Start of Block

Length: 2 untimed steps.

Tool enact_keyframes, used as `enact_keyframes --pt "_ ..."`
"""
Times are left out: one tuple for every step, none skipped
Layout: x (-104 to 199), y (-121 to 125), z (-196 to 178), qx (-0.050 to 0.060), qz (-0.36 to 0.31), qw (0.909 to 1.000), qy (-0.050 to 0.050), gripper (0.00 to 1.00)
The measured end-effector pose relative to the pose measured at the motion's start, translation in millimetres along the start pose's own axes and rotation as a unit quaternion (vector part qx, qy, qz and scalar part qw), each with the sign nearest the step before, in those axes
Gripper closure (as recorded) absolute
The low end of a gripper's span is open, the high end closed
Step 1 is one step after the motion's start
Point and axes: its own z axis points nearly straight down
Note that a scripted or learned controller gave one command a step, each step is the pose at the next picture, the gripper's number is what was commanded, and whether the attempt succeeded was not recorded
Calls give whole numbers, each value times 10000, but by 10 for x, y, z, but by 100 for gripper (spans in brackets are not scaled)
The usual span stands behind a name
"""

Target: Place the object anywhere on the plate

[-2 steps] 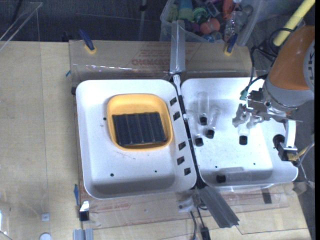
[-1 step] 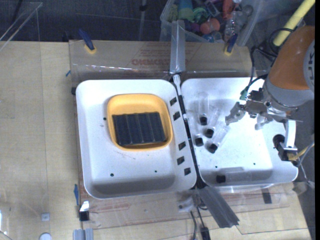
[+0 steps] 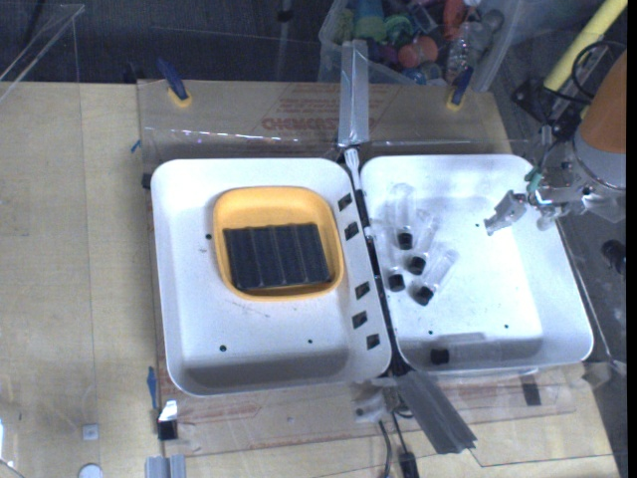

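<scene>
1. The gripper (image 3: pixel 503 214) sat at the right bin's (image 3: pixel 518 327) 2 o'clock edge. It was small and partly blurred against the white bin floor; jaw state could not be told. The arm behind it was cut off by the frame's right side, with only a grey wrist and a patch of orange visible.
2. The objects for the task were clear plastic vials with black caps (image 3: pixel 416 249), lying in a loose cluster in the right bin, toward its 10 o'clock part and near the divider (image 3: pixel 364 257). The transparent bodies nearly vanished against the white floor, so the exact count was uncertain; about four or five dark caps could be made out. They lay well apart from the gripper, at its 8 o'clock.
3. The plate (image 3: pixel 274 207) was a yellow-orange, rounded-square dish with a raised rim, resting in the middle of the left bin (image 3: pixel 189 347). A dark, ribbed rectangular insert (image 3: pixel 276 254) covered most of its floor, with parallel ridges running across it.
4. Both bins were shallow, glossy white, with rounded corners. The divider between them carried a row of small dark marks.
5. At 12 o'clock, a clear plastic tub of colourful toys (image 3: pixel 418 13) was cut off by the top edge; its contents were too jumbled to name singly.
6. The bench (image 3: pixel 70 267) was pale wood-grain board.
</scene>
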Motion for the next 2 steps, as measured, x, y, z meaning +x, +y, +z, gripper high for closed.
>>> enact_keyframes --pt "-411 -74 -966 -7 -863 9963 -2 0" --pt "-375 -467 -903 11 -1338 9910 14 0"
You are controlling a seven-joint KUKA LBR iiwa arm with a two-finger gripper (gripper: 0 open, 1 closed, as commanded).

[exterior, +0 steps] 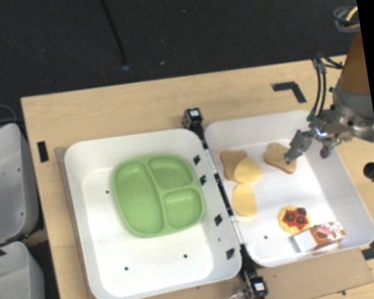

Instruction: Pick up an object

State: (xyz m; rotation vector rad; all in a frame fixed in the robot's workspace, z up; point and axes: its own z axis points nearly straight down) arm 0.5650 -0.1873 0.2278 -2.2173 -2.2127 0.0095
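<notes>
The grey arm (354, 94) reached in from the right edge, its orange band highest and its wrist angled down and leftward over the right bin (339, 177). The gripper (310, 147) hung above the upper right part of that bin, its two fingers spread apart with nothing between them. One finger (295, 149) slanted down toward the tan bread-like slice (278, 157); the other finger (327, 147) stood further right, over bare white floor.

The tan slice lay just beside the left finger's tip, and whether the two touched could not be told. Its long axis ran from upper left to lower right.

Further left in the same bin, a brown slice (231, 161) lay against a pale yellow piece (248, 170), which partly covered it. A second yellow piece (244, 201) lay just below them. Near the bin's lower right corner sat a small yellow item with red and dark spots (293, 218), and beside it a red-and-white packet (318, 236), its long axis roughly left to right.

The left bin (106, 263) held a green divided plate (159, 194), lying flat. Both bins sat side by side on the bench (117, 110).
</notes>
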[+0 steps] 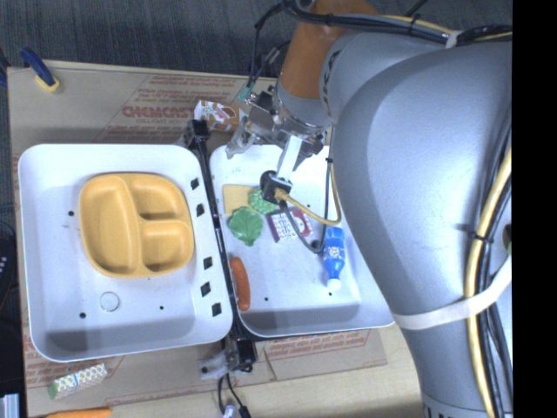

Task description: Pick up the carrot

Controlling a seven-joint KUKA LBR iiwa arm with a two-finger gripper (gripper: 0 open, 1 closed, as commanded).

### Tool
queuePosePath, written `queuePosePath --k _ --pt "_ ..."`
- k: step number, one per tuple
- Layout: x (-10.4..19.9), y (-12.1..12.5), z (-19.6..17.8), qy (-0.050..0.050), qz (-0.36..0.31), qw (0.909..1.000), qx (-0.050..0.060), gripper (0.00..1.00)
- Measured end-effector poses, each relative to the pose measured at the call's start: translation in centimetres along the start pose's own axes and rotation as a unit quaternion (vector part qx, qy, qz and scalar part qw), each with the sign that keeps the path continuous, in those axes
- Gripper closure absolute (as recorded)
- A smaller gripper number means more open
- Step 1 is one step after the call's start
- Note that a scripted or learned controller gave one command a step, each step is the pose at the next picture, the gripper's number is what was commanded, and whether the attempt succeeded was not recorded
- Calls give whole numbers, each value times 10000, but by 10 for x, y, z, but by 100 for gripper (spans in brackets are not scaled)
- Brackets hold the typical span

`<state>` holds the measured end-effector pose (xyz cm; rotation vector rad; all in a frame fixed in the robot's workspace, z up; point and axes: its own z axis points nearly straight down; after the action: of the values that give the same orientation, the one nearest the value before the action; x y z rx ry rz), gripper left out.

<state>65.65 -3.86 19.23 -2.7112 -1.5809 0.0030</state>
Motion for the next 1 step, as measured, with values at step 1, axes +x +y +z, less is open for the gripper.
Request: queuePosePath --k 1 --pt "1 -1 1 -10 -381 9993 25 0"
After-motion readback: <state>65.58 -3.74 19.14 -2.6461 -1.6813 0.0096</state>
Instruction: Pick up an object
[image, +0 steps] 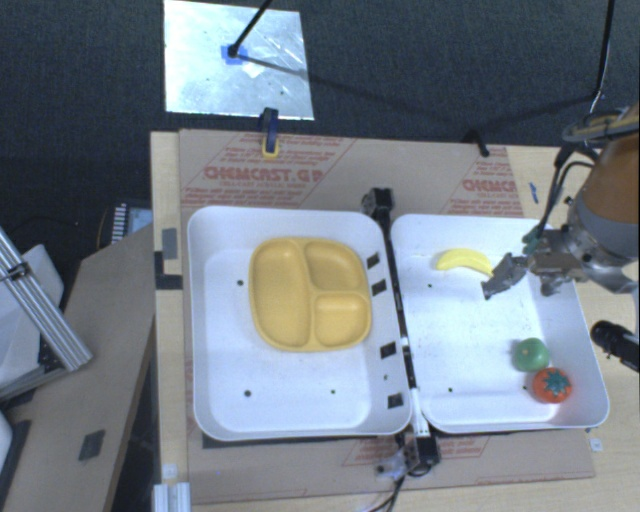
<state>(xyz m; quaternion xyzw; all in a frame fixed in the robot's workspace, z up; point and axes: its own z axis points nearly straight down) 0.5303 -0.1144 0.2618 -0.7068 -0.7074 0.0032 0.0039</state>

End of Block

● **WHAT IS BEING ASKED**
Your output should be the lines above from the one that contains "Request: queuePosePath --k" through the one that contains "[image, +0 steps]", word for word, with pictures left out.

● **TASK RESULT**
Request: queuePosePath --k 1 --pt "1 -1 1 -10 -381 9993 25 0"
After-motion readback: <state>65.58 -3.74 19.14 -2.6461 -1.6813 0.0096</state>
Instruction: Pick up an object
[image, +0 steps] 

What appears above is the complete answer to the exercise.